Work instructions: The required output consists solely of the lines from the top of the listing through the line containing "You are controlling", transcribed exactly.

Information provided:

-=-=-

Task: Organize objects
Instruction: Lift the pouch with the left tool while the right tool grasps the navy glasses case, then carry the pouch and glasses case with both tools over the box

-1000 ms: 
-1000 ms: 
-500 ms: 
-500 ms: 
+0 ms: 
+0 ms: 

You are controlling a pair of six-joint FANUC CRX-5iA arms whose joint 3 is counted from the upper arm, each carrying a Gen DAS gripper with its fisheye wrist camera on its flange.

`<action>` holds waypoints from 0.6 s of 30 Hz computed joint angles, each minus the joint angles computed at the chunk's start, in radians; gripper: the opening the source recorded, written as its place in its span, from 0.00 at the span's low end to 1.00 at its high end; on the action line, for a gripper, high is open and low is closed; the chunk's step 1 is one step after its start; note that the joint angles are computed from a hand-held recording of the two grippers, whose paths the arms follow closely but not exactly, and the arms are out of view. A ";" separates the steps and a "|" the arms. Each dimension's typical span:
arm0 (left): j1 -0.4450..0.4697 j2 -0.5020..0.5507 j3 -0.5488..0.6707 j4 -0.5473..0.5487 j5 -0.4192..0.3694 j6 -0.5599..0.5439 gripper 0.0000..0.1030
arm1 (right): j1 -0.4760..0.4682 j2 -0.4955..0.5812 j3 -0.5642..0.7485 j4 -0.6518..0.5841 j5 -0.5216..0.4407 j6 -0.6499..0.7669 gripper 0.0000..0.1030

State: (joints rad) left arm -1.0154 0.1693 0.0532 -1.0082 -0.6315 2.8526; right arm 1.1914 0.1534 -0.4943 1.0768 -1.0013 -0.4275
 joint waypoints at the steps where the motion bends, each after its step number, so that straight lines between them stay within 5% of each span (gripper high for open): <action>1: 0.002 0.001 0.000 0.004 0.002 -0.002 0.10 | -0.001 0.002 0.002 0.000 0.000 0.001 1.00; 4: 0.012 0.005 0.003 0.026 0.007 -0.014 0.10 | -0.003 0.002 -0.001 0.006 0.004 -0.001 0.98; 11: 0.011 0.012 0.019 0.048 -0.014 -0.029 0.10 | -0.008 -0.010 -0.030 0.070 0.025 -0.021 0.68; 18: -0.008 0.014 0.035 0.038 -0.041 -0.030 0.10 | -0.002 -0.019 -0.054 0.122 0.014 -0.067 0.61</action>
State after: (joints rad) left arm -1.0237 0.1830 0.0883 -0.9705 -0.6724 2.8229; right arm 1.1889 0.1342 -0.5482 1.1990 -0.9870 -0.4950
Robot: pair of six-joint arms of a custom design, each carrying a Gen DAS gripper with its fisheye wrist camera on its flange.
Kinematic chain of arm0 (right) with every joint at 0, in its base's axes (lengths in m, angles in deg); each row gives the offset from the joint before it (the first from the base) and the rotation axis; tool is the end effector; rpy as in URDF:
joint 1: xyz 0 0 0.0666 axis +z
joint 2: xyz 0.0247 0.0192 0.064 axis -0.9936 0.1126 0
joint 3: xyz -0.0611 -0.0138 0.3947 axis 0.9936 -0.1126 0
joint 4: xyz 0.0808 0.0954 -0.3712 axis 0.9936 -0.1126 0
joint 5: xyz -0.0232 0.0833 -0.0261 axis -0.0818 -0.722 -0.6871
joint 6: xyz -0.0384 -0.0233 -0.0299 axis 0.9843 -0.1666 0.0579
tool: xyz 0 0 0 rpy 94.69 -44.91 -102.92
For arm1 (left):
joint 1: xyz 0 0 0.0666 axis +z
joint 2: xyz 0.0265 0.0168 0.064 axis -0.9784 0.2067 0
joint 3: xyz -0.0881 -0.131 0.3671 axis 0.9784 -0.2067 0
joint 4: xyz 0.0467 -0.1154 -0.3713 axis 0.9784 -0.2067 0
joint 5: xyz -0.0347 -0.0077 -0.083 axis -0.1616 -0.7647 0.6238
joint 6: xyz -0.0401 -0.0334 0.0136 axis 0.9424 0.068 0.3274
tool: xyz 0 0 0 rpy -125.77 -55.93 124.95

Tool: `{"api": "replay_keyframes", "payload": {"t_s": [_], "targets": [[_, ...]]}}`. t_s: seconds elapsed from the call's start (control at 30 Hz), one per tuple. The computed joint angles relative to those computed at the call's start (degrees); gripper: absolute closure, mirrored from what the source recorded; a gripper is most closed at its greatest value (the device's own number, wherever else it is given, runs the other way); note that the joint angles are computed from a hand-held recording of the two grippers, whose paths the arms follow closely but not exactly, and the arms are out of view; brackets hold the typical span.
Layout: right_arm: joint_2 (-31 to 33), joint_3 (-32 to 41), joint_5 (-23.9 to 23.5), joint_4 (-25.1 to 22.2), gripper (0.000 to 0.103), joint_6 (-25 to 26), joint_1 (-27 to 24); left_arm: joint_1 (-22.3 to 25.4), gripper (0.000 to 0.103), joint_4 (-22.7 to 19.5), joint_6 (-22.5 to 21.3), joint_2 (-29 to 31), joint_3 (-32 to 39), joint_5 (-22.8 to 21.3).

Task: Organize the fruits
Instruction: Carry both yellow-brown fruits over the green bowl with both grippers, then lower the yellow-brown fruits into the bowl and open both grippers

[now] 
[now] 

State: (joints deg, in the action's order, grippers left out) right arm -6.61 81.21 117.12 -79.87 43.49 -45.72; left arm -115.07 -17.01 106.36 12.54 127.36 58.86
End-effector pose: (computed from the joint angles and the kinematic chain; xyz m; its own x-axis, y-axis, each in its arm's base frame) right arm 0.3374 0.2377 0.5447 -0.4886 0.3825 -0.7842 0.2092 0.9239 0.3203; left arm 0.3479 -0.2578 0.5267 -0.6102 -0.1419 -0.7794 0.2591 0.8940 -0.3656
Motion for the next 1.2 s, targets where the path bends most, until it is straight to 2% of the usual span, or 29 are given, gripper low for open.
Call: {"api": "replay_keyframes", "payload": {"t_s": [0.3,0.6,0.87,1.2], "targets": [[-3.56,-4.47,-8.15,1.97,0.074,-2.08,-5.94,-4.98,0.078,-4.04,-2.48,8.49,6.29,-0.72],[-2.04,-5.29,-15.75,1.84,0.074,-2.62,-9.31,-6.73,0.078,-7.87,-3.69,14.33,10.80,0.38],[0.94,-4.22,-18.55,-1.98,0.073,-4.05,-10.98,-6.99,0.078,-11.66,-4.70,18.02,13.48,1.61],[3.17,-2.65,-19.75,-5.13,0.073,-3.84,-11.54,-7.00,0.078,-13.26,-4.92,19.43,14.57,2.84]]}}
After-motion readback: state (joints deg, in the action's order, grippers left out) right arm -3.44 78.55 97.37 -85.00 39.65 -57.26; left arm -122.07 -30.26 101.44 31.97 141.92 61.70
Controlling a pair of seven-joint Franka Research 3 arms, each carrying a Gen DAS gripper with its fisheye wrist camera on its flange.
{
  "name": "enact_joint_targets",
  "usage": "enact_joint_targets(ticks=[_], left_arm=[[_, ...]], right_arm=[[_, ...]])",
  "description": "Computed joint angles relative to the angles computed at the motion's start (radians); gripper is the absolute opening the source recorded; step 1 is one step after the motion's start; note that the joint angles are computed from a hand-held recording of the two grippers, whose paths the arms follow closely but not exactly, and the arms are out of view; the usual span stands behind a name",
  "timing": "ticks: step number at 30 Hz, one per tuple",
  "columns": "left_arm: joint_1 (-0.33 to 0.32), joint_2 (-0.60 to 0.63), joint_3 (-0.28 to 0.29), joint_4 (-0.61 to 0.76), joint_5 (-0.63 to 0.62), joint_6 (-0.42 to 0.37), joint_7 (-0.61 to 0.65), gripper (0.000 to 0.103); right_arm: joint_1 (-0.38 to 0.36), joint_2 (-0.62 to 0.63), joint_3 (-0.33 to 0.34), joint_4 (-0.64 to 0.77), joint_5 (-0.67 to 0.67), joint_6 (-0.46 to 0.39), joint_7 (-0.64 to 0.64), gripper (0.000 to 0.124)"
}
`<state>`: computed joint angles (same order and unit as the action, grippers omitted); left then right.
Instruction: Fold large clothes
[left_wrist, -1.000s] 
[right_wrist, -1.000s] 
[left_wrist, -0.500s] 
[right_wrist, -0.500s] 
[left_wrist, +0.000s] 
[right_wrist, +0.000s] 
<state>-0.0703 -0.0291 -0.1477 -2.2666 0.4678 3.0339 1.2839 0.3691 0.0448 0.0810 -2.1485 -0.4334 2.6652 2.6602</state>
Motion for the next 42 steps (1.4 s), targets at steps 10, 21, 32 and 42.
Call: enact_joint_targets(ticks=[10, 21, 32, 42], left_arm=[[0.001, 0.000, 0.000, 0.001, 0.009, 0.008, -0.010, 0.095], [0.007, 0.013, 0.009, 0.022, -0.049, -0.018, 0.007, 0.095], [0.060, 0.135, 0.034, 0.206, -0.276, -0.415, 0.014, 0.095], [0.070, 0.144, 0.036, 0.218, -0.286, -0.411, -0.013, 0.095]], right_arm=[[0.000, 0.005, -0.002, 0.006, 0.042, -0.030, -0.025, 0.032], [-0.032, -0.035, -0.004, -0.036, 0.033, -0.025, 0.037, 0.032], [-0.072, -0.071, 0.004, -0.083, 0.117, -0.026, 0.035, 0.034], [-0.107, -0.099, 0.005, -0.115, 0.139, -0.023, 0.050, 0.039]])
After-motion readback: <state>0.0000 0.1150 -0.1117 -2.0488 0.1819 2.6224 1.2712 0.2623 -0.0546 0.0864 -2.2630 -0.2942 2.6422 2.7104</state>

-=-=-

Task result:
Task: Organize objects
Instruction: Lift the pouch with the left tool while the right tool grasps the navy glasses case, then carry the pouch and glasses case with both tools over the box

-1000 ms: 
-1000 ms: 
-500 ms: 
-500 ms: 
+0 ms: 
+0 ms: 

You are controlling a pair of six-joint FANUC CRX-5iA arms whose joint 3 is counted from the upper arm, each carrying a Gen DAS gripper with its fisheye wrist camera on its flange.

No more output will be produced for this exercise.